Sunday, July 4, 2010


First let me say thank you to all who sent emails and notes regarding the opening of Snarky Art…the Studio. It was a wall to wall evening last Friday. I apologize for being delinquent in responding to any of them as I was celebrating a week on independence and freedom with my Scout troop. Since this is Independence Day, and I have not been to anyplace off the reservation for the last 7 days, I have no shows to review just yet. Today I want to write a bit about freedom and independence from a different point of view, a simple one.

Freedom from ambient light is a good place to start. Nothing can compare to sitting outside in silence, looking up at the sky and pointing out the Milky Way to boys who have only heard about it or seen pictures in school. Yes, it is really out there. Pointing out actual constellations as they are surrounded by other lesser stars and imaging how our ancestors picked them out and made stories to pass along throughout the generations. With only a campfire to illuminate faces, one tends to get lost in personal thoughts or more willing to share some inner feelings. The art of chopping wood and carving fuzzy sticks with a newly earned Totn’ Chip card is way cool for kids too. Swinging an axe becomes Tom Sawyer’s white fence.

Freedom from helicopter parenting which is new for many children raised today. Yes, your kid may not shower for 3 days or find out that too many slushies really will lead to some unfortunate side effects, but neither will kill them. They will learn that consequences really do exist for not doing something, having been used to Mom or Dad picking up the slack at home. They will learn that that when we say no food in the tents, that includes the itty bitty life saver at the bottom of a pack, it is still food. Raccoons aren’t picky so it was not your bunk mate that took your stuff. Walk back about 15 feet through the poison ivy and you will find your missing items (and probably don’t want them back anymore).
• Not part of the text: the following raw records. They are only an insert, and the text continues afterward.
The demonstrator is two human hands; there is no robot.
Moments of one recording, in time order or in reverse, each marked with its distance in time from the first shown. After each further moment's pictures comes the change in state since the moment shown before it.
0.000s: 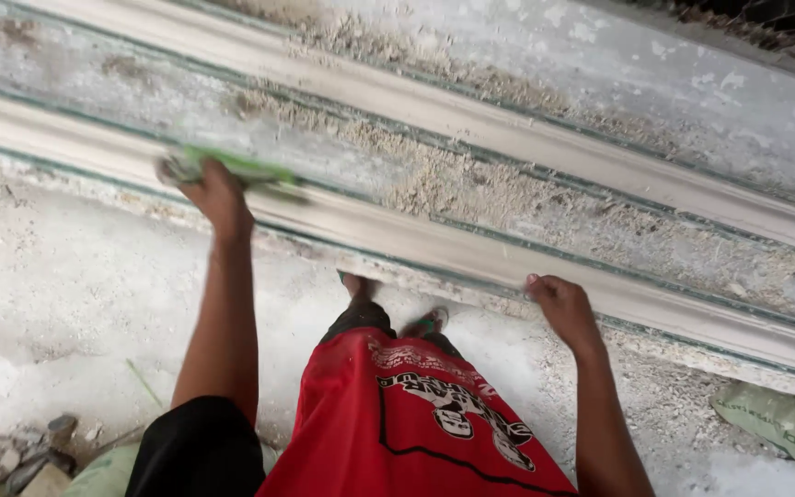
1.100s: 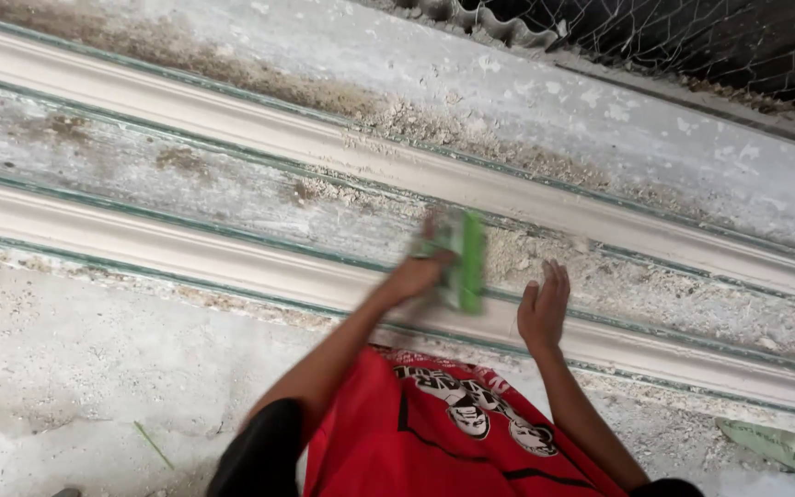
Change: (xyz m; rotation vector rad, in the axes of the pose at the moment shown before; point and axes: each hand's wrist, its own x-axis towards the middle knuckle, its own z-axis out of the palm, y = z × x) left_hand -0.031 -0.139 0.116 0.502 -1.190 -0.064; right_hand 0.110 -0.103 0.114 -0.149 0.702 -0.558
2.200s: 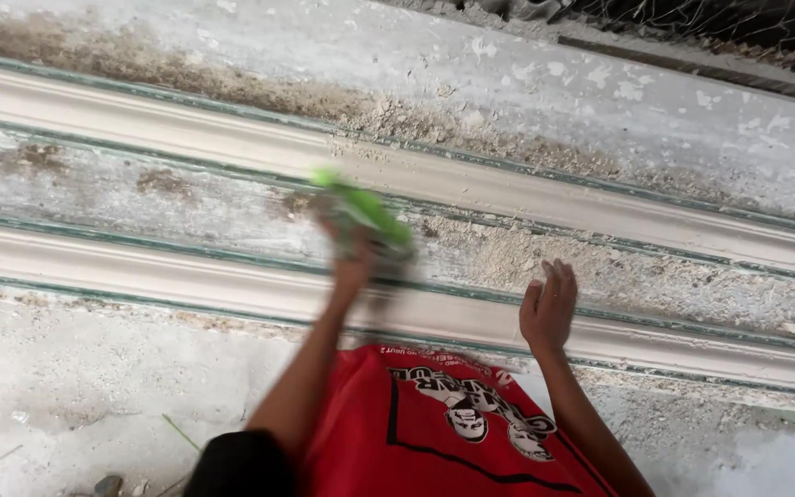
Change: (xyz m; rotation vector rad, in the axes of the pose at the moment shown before) left_hand -0.047 -0.052 -0.073 0.227 0.570 -0.399; right_hand -0.003 -0.013 -0.002 -0.149 -0.032 0.090
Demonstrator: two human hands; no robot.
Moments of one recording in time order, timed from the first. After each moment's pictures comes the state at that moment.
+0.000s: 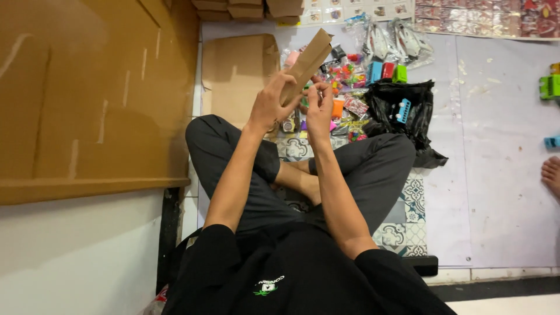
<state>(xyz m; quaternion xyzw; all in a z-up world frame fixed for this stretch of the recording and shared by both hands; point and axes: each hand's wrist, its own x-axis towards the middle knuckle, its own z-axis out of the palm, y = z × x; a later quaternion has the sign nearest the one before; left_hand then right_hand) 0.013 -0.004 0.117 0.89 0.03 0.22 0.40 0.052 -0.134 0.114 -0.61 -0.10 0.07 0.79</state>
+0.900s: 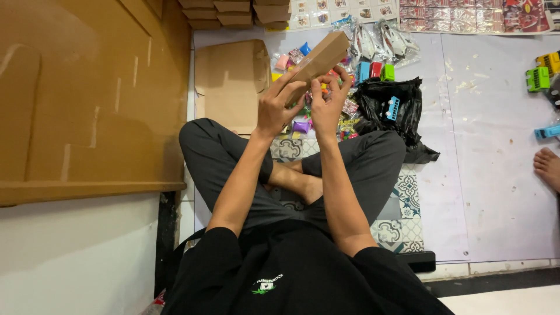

Freedom from comfort is a new thing for many kids today as well. Learning that when it rains, stuff gets wet and only the sun can dry it. Clean clothes don’t magically appear on your cot. Freedom from being too over-programmed in daily life. Yes, we do have a tight schedule to get everything done at camp, make meals and flag raisings, go to vespers or qualify for the mile swim, but “down time” is not spent in front of the TV or going to yet another sports practice. A pick up Kubb game or building a fort in the woods is just as much fun. So is a rope swing until the laws of friction kick in and one too many passes means a bruised ego and an even more bruised tail bone.

Freedom from choice, which sounds rather ironic, but the lesson learned is that one is to be thankful for mystery meat and all grain cereals. No menus from which to choose, no cupboards from which to pick a favorite means one must learn to try something new or eat yet another peanut butter sandwich. One discovers that some combinations are rather good, like jello and cake, and that bartering still exists as a fine art.

Other lessons from camp include finding out that strength in numbers and team work can beat down a bully and that being different is okay. Snakes can be great entertainment and daddy long leg spiders don’t bite. Poison ivy looks a lot like other plants, 35 of which you can now identify. Birds make a better alarm clock and are harder to turn off. All adults can be your mom or your dad at anytime and can also be your teacher, your friend, your nurse and your worst nightmare. Just because you go to sleep in one tent, doesn’t mean you will wake up in that same one…..some traditions are meant to be carried on and boys will be boys. Don’t eat the raspberries behind your tent; they are growing really well for a reason. Mice can fit in really really small spaces. Tics can too and are harder to find. I could go on and on about what can come from a week in the woods.

All of this leads to independence. 40 some families loaned us their boys for a week, and we gave them back yesterday another step closer to being men. Not in height or age or testosterone, but it manners, respect, self assurance, pride, and experience. I personally give thanks to a country that allows me the freedom to guide our youth. Happy Birthday America!!